Eritrosit adalah suatu sel yang berisi hemoglobin dan membawa oksigen dari paru-paru ke seluruh tubuh disebut juga sel darah merah (red blood cell/RBC). Di dalam tubuh manusia dalam keadaan diam sekitar 250 ml oksigen dikonsumsi dan 200 ml karbondioksida diproduksi setiap menit, selama latihan jumlah ini meningkat sepuluh kali lipat (Anonim 2006). Warna kemerah-merahan disebabkan oleh kandungan hemoglobin. Eritrosit berbentuk bikonkaf yang

meningkatkan area permukaan sel sehingga memudahkan difusi oksigen dan karbon dioksida. Bentuk ini dipertahankan oleh suatu sitoskeleton yang terdiri atas beberapa protein. Eritrosit sangat fleksibel dan dapat berubah bentuk saat mengalir di dalam kapiler. Eritrosit yang belum matang disebut retikulosit, secara normal terdapat 1-2% dari jumlah sel darah merah di dalam darah. Garis tengah eritrosit manusia adalah 6-8 µm, jauh lebih kecil dibanding hampir seluruh sel manusia. Eritrosit mengandung sekitar 270 juta molekul hemoglobin dengan masing-masing membawa empat kelompok heme (Anonim 2006).

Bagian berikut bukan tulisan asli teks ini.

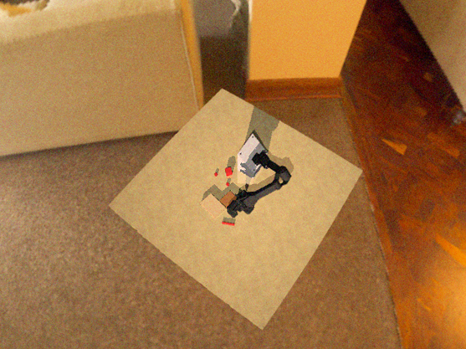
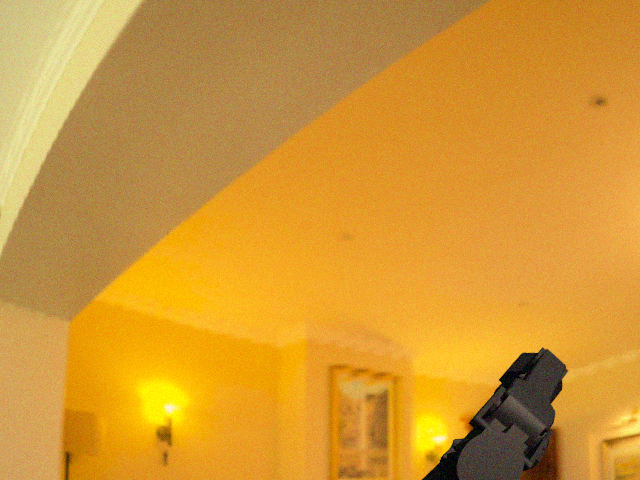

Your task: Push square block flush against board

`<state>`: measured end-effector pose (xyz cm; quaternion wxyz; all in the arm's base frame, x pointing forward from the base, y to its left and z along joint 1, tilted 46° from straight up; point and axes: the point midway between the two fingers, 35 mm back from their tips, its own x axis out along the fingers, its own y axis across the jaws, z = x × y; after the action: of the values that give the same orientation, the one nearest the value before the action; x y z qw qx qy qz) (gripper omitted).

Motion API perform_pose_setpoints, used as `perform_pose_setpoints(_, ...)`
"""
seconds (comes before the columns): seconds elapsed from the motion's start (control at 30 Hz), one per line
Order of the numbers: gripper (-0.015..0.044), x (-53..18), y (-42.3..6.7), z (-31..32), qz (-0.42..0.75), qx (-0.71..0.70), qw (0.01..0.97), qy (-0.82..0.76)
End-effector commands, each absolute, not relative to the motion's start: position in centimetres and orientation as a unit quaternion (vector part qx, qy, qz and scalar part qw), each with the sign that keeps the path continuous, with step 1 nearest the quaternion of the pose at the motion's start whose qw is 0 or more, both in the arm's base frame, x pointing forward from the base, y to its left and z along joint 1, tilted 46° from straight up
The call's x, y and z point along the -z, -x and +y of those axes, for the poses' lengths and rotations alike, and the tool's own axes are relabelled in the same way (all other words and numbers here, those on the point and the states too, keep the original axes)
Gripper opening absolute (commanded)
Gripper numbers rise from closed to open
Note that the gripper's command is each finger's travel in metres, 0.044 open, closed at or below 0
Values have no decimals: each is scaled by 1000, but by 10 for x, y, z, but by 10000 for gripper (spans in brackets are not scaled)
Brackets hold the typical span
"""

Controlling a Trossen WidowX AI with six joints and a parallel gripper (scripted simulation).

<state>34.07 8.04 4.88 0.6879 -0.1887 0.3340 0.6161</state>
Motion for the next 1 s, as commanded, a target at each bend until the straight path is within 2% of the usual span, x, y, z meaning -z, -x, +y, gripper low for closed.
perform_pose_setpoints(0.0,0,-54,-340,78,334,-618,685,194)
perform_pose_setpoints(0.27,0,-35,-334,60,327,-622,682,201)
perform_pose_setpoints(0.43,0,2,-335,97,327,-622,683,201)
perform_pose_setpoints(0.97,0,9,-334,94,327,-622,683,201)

Dalam rangka mengikat oksigen, besi yang terdapat pada heme yang mengisi separuh jumlah hemoglobin harus dijaga dalam bentuk tereduksi disamping sebagai agen oksidasi endogen dan eksogen (Anonim 2006).

Plasma darah

Plasma adalah suatu larutan encer yang terdiri atas elektrolit, zat-zat makanan, metabolit, protein, vitamin, elemen pelacak dan hormon. Plasma mengandung banyak sekali ion, molekul anorganik, organik yang sedang diangkut ke berbagai bagian tubuh atau membantu transpor zat-zat lain. Volume plasma normal adalah sekitar 5 % berat badan atau secara kasar 3500 ml (berat badan 70 kg). Plasma akan menggumpal jika didiamkan dan hanya akan bertahan cair jika ditambah antikoagulan (Ganong 2000).

Protein membentuk bagian terbesar komponen yang tidak mudah menguap di dalam plasma darah. Konsentrasinya berkisar antara 60 dan 80 g/L. Dengan demikian sekitar 4 % dari seluruh protein tubuh adalah protein plasma. Di dalam plasma terdapat sekitar 100 protein yang berbeda (Koolman dan Rohm, 2001).